Ms Abrams was first elected to the Georgia state House of Representatives in 2006, and would later become the first woman to lead either party in the Georgia General Assembly as well as the first African American to lead the state’s House of Representatives.

She has been considered a rising star among her party’s progressive wing, taking centre stage at the 2016 Democratic National Convention.

She gave a rousing speech on economic inequality, drawing on her own experience, and her full-throated support for then-presidential nominee Hillary Clinton.

Politician or romance novelist?
Ms Abrams won the support of Mrs Clinton, who recorded a robocall for the former state House minority leader ahead of Tuesday’s election.

“A Yale-educated attorney, Abrams is the only candidate with bold new plans to ensure Georgians have access to good jobs, quality public schools, affordable child care and higher education,” Mrs Clinton reportedly said in the call.
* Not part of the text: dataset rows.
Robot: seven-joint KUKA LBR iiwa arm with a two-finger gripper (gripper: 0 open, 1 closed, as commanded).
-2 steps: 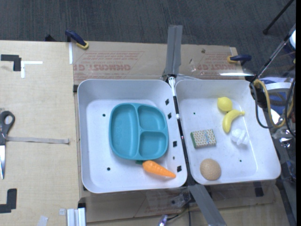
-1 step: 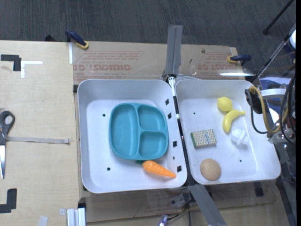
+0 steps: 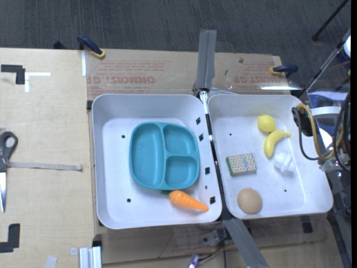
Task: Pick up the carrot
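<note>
Whether the jaws are spread or pressed together cannot be told; the grey arm (image 3: 341, 144) sits at the right edge, well apart from the small orange plastic carrot (image 3: 188, 201). The carrot lies flat in the left white bin (image 3: 111, 216), touching the teal divided plate (image 3: 146, 155) — likely a tight approach, with the front wall just beside it.

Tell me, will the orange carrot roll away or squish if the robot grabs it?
The carrot looks smooth and rounded, tapering to a point, so it could roll or swivel if nudged. It lies right by the blue divided plate in the left bin, which may block rolling that way. Its glossy, toy-like surface suggests it is stiff, perhaps slippery, probably not squishy.
</note>
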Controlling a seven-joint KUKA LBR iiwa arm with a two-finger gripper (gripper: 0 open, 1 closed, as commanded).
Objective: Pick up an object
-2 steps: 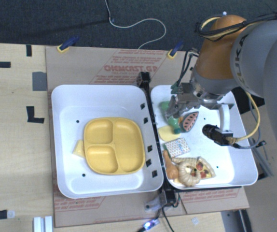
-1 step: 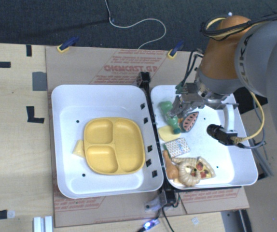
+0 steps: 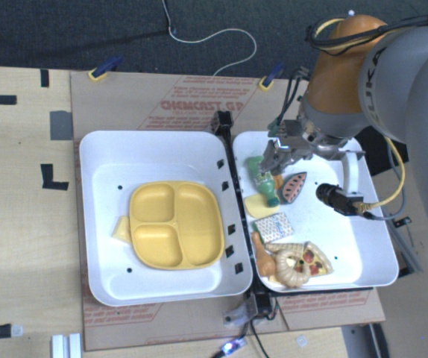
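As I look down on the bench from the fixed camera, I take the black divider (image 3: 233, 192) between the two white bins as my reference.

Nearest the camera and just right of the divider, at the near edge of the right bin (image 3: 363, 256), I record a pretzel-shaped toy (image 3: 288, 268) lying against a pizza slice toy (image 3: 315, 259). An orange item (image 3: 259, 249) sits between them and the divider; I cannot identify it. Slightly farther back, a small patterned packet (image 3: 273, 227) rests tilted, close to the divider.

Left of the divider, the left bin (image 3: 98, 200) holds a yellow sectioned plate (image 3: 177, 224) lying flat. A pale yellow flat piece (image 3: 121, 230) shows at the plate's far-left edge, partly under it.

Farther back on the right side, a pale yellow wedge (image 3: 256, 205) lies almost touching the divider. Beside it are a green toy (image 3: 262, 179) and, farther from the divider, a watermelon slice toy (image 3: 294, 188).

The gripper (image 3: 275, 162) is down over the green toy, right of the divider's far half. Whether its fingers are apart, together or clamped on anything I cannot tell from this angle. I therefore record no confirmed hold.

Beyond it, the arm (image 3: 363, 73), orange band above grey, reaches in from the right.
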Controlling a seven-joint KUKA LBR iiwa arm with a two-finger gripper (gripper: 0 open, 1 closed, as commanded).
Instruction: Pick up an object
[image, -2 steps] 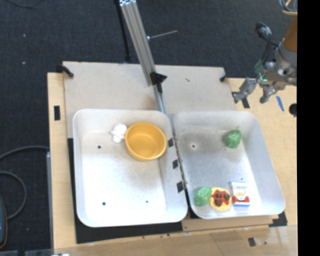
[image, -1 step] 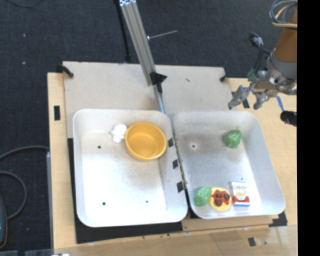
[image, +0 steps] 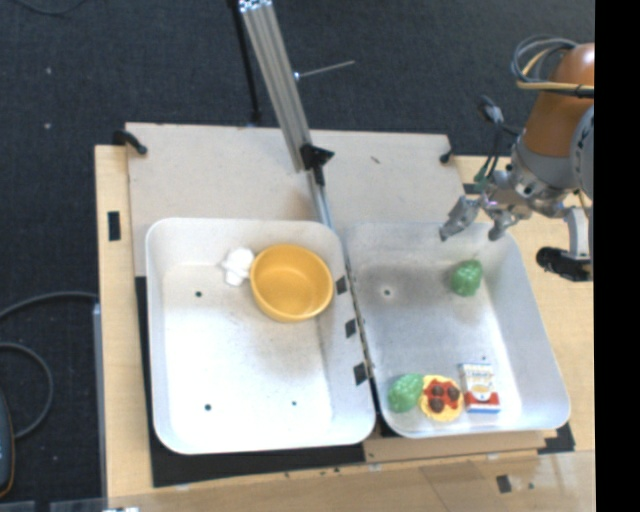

But the star power did not stop with Mrs Clinton. Vermont Senator Bernie Sanders, New Jersey Senator Cory Booker, Senator Kirsten Gillibrand and California Senator Kamala Harris – who are all viewed as possible 2020 presidential contenders – also threw their support behind Ms Abrams.

National organisations including Planned Parenthood, MoveOn and EMILY’s List have also endorsed Ms Abrams.

Aside from her political work, Ms Abrams has authored eight romantic suspense novels under the pen name Selena Montgomery.

She wrote her first book, Rules of Engagement, during her third year at Yale Law School and had originally envisioned it as a spy thriller, she told the Atlanta Journal-Constitution in 2013.

“I found if I made my spy fall in love, I could publish it as romance,” she said at the time. “They got to kill all the same people they were going to kill, but they fell in love at the end of the story.”

Turning Georgia blue
In 2014, Ms Abrams founded the New Georgia Project, an initiative that focuses on registering the “New American Majority” – people of colour, those who are aged 18 to 29 and unmarried women, according to the organisation’s website.

The group says these groups make up to 62% of the state’s voting age population, but only 53% of registered voters.

The New Georgia Project claims to have registered over 200,000 state voters from 2014 to 2016.

Ms Abrams has focused much of her campaign on these communities – minorities, women and overlooked rural Democrats – rather than trying to win over moderate voters.

“We cannot win by pretending to be something we are not,” Ms Abrams told CNN. “My mission is to demonstrate that if we bring everyone to the table we can win.”

But the road to the governor’s mansion will not be easy in a state US President Donald Trump won in 2016.

Lt Gov Casey Cagle, who won the first round of the Republican primary, serves as outgoing Gov Nathan Deal’s second in command.

Ms Abrams has also come under scrutiny for lending her campaign $50,000 (£37,000) while she owed $50,000 in back taxes, financial disclosures showed.

But she penned a piece in Fortune magazine addressing her financial struggles, explaining how her more than $170,000 in student loan and credit card debt and IRS tax payments should not disqualify her as a candidate for Georgia’s governor.

Stacey Abrams

She explained the $50,000 owed to the IRS is for deferred tax payments and that she is on a repayment plan.

“I am in debt, but I am not alone. Debt is a millstone that weighs down more than three-quarters of Americans. It can determine whether we are able to run for office, to launch a business, to quit a job we hate,” she wrote.

“But it should not – and cannot – be a disqualification for ambition.”